*** Exercise materials Section Begins ***

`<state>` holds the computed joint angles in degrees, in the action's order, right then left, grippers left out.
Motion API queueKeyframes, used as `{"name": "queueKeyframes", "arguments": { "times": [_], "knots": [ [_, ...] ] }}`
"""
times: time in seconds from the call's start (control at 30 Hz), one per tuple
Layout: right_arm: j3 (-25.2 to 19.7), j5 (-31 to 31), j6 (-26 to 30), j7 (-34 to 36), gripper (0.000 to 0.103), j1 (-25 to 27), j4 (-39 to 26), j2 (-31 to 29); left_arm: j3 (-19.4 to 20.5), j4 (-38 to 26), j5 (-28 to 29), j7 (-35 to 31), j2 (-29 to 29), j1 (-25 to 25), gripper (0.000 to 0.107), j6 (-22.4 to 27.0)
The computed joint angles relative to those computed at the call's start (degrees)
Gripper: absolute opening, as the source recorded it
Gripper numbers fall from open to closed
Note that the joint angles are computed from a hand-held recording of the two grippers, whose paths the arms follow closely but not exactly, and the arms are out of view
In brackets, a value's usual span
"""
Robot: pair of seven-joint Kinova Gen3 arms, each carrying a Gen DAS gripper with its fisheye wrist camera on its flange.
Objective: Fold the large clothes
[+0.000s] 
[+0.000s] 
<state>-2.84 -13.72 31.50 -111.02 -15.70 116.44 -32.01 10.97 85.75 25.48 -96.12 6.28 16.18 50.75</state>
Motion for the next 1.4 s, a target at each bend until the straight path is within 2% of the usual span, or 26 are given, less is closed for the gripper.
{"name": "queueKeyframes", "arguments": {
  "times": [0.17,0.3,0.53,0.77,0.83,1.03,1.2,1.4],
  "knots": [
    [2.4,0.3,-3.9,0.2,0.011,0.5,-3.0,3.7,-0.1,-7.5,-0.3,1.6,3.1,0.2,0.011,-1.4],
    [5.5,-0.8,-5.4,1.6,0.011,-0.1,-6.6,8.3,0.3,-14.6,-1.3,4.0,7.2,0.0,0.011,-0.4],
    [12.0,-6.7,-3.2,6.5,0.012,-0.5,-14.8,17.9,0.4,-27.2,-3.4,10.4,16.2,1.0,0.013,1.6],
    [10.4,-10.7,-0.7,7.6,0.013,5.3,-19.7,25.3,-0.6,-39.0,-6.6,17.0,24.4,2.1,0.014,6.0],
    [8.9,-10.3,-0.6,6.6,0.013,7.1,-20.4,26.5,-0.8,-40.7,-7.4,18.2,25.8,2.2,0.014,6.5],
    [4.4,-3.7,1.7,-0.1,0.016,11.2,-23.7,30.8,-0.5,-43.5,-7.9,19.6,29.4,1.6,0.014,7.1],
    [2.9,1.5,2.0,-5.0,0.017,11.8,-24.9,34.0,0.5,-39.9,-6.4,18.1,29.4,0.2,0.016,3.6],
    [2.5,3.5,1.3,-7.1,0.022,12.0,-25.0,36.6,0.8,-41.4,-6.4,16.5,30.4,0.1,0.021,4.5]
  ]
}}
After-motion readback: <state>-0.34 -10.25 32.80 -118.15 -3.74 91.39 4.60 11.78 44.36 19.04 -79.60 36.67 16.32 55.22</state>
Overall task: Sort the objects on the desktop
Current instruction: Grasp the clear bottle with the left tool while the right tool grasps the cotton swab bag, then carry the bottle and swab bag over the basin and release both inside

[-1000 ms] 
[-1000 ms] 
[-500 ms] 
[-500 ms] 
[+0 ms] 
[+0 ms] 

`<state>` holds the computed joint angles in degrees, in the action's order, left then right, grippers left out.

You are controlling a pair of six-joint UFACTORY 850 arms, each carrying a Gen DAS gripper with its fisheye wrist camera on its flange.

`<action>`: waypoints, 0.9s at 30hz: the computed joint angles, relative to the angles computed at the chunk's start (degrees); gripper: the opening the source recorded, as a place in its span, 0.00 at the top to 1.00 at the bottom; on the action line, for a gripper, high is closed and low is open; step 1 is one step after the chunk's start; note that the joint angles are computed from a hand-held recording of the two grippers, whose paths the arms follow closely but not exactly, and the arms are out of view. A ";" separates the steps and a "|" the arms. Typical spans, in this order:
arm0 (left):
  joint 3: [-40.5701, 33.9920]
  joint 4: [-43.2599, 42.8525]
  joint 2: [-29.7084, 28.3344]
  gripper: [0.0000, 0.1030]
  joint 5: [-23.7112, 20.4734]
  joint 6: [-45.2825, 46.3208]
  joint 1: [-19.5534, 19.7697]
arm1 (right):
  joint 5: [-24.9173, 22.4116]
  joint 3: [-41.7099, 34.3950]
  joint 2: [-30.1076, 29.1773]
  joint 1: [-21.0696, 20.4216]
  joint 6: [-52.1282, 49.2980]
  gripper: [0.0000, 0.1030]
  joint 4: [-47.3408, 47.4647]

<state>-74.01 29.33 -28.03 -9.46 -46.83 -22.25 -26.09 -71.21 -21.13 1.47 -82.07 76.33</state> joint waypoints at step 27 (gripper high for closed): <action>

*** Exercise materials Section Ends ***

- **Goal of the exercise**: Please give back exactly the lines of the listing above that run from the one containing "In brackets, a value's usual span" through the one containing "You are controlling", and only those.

- **Task output**:
In brackets, a value's usual span
"""
Robot: pair of seven-joint Kinova Gen3 arms, each carrying a Gen DAS gripper with its fisheye wrist camera on its flange.
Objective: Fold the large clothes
[+0.000s] 
[+0.000s] 
<state>-2.84 -13.72 31.50 -111.02 -15.70 116.44 -32.01 10.97 85.75 25.48 -96.12 6.28 16.18 50.75</state>
Motion for the next 1.4 s, a target at each bend until the straight path is within 2% of the usual span, or 26 are given, less is closed for the gripper.
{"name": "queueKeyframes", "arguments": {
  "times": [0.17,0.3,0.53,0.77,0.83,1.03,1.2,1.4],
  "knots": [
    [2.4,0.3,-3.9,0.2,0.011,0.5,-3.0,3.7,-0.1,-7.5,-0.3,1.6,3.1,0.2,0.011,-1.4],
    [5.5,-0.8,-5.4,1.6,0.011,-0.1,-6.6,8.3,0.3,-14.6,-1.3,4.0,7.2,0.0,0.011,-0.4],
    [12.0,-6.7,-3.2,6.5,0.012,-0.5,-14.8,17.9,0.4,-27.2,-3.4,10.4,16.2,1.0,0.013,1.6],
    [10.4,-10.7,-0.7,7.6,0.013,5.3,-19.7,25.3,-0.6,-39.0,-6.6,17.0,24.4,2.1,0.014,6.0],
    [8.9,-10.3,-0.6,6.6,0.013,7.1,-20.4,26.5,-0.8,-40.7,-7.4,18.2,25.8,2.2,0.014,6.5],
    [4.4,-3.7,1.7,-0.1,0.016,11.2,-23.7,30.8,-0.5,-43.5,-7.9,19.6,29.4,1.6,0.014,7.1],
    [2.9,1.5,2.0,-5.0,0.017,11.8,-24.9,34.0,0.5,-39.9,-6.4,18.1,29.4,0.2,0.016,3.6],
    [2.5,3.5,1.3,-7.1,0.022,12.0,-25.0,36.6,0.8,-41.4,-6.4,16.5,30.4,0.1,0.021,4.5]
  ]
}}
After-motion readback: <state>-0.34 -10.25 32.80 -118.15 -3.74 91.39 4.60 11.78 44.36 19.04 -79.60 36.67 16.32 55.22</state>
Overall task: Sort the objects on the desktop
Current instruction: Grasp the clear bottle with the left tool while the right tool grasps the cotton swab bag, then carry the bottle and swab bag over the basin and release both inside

[-1000 ms] 
[-1000 ms] 
[-500 ms] 
[-500 ms] 
[+0 ms] 
[+0 ms] 

`<state>` holds the computed joint angles in degrees, in the action's order, left then right, grippers left out.

You are controlling a pair of six-joint UFACTORY 850 arms, each carrying a Gen DAS gripper with its fisheye wrist camera on its flange.

This completes the response.